Here are some of the legal news stories making headlines this week:

The January 6th Committee held its seventh public hearing.

  • The hearing focused on the connections between former President Donald Trump and the far-right extremist groups that stoked much of the violence on January 6th. It featured live testimony from Jason Van Tatenhove, a former national spokesman for the Oath Keepers, and Stephen Ayres, a convicted Capitol rioter, as well as pre-recorded testimony from numerous Trump aides, including former Trump White House counsel Pat Cipollone.
  • Cipollone testified that he believed Trump should have conceded the election and that he disagreed with the proposal for the federal government to seize voting machines. “That’s not how we do things in the United States. There’s no legal authority to do that. There is a way to contest elections. You know, that happens all the time. But the idea that the federal government could come in and seize election machines – I don’t understand why I would even have to tell you why that’s a bad idea for the country. That’s a terrible idea,” Cipollone said.
  • The Committee also highlighted Trump’s December 2020 tweet in which he said, “Statistically impossible to have lost the 2020 Election. Big protest in D.C. on January 6th. Be there, will be wild!” Rep. Stephanie Murphy, a member of the Committee, said that the post was “a call to action, and in some cases as a call to arms, for many of President Trump’s most loyal supporters.”
  • At the end of the hearing, Committee Vice Chair Rep. Liz Cheney revealed that, in the past two weeks, Trump attempted to contact a Committee witness, and that the Committee alerted the Department of Justice. “After our last hearing, President Trump tried to call a witness in our investigation, a witness you have not yet seen in these hearings. That person declined to answer or respond to President Trump’s call, and instead alerted their lawyer to the call. Their lawyer alerted us. And this Committee has supplied that information to the Department of Justice. Let me say one more time, we will take any effort to influence witness testimony very seriously,” Cheney said.

The Biden administration is taking steps to protect reproductive rights following the Supreme Court’s decision to overturn Roe v. Wade.

  • President Joe Biden recently issued an executive order aimed at preserving access to reproductive healthcare services.
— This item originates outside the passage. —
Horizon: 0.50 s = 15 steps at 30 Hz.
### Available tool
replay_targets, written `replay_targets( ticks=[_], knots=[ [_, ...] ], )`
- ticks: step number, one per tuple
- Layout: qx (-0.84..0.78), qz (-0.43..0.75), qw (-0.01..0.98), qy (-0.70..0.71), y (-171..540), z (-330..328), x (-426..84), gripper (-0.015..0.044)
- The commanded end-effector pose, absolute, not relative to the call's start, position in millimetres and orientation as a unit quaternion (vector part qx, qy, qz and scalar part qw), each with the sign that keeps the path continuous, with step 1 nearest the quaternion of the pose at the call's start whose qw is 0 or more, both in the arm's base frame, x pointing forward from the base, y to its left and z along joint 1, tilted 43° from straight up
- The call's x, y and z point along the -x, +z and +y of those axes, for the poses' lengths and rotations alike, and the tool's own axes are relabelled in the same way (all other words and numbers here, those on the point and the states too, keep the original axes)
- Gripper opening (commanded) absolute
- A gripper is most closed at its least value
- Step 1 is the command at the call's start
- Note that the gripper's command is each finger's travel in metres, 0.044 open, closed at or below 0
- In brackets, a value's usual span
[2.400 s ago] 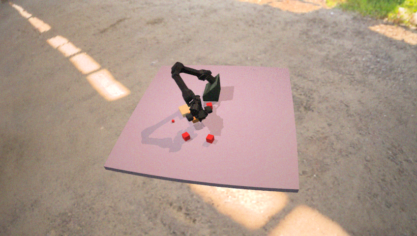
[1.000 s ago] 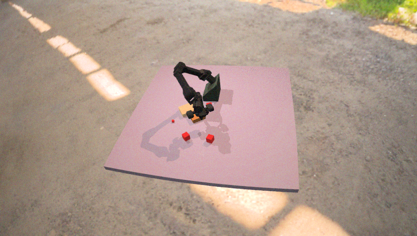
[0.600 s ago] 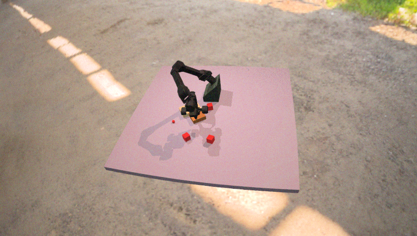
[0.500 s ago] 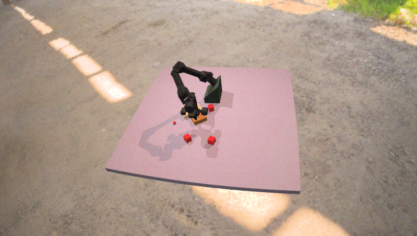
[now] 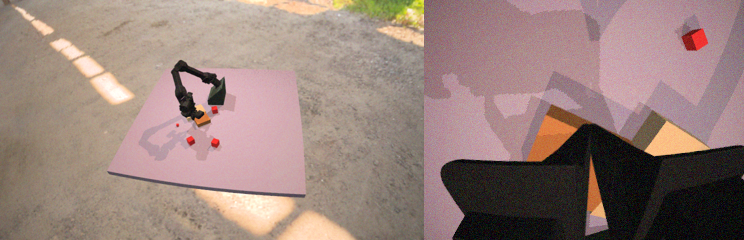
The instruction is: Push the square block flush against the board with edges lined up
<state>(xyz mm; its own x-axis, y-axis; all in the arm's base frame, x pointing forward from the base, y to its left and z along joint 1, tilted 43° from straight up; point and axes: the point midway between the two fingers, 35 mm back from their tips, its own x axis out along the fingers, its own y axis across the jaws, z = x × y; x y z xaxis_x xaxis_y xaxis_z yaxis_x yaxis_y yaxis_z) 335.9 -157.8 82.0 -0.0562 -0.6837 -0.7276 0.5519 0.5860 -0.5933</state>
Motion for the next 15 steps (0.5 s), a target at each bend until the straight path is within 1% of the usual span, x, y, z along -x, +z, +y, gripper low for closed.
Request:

According to the administration, the order will, among other things, promote access to medication abortion and contraception, safeguard patient privacy, and ensure the safety of patients and abortion providers. 
  • Administering many of the initiatives will be the job of  Xavier Becerra, the Secretary of Health and Human Services. But Becerra recently said that “there is no magic bullet” to protect abortion access.
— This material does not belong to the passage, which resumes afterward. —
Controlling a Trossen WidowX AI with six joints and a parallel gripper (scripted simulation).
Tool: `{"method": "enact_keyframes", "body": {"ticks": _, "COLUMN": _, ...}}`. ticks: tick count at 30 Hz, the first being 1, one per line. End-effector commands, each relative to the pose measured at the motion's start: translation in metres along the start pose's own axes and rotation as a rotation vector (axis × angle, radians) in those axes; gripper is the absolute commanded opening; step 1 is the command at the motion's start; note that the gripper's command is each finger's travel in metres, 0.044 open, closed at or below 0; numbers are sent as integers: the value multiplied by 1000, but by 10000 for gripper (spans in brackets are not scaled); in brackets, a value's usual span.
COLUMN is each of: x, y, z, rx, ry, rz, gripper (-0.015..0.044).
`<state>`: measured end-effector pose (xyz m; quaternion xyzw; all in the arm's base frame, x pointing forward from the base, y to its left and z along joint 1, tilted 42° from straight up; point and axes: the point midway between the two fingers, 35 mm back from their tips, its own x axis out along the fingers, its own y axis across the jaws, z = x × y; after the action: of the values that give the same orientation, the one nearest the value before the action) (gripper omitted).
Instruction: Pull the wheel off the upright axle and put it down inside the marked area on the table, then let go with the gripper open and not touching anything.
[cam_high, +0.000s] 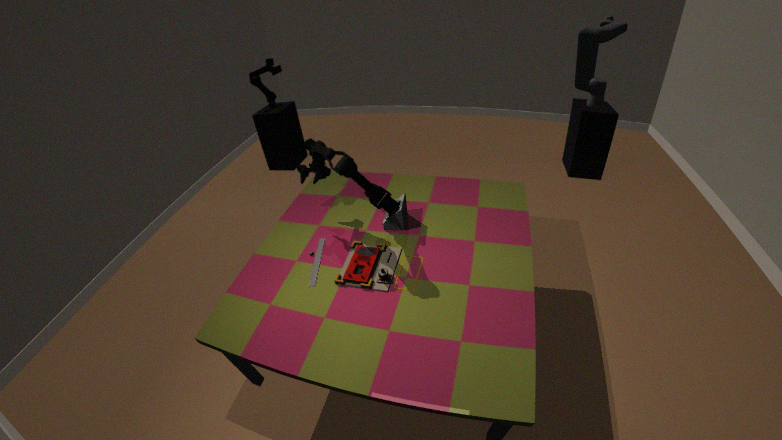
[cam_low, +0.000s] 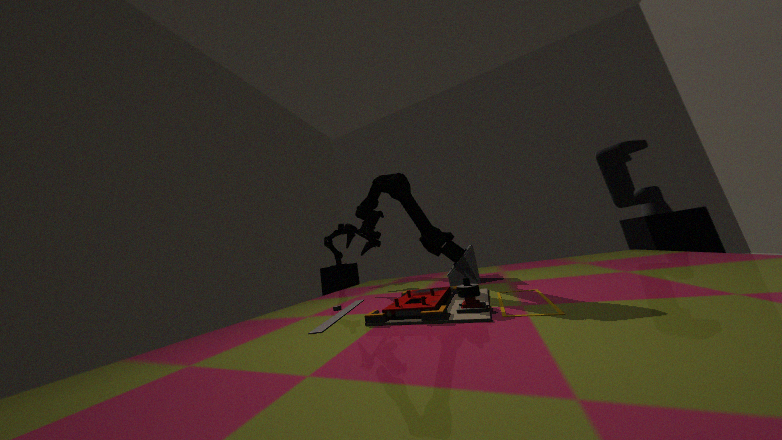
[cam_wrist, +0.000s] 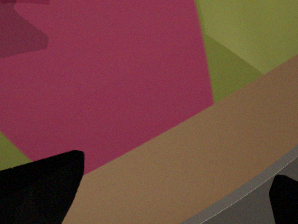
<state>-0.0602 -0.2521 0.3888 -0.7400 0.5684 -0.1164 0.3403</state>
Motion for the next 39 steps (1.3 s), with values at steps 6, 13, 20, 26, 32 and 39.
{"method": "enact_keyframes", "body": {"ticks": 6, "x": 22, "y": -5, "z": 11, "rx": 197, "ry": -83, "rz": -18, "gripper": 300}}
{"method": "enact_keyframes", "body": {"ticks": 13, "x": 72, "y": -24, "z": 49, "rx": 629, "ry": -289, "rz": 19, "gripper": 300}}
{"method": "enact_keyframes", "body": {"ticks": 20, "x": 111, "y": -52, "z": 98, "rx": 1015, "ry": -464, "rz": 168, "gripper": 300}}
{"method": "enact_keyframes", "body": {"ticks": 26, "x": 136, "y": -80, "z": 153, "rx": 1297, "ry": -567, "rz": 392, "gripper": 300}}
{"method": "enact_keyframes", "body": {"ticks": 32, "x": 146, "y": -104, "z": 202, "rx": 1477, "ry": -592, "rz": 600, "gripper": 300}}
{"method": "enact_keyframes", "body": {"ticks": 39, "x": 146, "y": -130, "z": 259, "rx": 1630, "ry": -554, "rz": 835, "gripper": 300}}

  • HHS released new guidance for hospitals that requires them to provide abortion services to patients whose lives are at risk. “If a physician believes that a pregnant patient presenting at an emergency department, including certain labor and delivery departments, is experiencing an emergency medical condition…and that abortion is the stabilizing treatment necessary to resolve that condition, the physician must provide that treatment,” the guidelines state. Becerra also emphasized that this mandate preempts any state law that might prohibit abortions.
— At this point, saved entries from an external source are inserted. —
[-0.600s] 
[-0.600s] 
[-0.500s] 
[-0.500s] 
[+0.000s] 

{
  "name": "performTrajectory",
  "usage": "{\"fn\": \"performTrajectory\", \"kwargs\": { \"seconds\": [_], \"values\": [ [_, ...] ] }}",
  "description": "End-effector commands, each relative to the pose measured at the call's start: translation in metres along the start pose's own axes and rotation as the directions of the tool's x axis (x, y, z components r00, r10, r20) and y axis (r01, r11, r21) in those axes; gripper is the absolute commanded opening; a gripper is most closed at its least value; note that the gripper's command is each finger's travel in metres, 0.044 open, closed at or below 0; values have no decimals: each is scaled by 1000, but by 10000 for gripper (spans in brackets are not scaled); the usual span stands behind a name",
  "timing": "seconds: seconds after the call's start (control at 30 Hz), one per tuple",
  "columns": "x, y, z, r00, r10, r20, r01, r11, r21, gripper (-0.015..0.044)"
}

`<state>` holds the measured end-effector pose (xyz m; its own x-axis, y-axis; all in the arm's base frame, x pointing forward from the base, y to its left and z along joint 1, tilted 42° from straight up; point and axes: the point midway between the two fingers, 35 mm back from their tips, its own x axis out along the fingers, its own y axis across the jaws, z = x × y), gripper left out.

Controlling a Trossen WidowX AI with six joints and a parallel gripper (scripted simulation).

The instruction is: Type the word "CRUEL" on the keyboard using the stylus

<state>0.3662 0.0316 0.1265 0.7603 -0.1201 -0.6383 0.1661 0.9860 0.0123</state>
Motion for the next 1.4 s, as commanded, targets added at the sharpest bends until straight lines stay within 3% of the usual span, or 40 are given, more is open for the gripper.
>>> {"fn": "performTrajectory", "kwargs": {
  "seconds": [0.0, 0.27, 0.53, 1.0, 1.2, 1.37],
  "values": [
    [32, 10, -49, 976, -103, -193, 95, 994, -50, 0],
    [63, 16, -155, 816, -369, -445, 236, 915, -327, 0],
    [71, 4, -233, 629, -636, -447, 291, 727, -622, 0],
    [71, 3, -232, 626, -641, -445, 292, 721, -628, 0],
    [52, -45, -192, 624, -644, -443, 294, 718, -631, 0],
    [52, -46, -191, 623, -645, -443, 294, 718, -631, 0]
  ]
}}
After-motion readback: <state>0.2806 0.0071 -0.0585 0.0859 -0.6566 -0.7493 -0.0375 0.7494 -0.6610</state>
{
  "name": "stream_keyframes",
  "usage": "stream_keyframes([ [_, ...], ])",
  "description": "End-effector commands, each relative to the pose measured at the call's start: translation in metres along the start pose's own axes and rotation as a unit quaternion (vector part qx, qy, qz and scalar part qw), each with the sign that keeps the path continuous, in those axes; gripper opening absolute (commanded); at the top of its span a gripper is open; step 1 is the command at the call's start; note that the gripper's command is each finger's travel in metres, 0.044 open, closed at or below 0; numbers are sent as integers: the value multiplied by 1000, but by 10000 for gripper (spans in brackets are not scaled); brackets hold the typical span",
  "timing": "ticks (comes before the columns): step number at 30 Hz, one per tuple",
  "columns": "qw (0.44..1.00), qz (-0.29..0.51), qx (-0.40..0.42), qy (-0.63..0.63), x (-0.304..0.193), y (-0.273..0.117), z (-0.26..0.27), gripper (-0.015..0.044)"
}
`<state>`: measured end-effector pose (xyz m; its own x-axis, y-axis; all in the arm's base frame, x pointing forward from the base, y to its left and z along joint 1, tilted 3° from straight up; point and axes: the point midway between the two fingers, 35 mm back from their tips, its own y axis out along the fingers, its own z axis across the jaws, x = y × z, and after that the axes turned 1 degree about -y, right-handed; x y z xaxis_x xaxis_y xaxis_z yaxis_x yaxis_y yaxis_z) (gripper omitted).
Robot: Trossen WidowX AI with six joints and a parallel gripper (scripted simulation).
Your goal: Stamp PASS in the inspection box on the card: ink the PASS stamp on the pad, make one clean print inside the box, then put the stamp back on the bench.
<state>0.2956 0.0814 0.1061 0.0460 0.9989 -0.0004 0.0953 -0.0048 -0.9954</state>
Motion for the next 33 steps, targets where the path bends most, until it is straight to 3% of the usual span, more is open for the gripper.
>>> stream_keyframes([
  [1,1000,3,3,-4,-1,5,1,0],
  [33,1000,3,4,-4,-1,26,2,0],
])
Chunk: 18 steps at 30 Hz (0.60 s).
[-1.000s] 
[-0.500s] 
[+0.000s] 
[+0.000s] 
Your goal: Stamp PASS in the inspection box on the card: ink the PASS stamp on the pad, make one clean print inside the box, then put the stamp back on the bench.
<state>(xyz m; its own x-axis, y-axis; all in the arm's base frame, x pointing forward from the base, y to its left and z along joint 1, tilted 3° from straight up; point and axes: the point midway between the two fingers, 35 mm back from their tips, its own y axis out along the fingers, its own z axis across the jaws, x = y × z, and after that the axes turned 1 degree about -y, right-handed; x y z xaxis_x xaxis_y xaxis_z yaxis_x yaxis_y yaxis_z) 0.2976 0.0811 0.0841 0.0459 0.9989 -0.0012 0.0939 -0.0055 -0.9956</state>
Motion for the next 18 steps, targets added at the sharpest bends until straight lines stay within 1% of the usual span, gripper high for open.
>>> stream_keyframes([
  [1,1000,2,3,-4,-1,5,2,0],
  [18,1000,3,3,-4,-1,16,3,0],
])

  • The Department of Justice launched a task force to identify ways to protect reproductive rights while monitoring state and local legislation that infringe on these rights. Associate Attorney General Vanita Gupta will lead the group. Gupta said that “the Court abandoned 50 years of precedent and took away the constitutional right to abortion, preventing women all over the country from being able to make critical decisions about our bodies, our health, and our futures. The Justice Department is committed to protecting access to reproductive services.”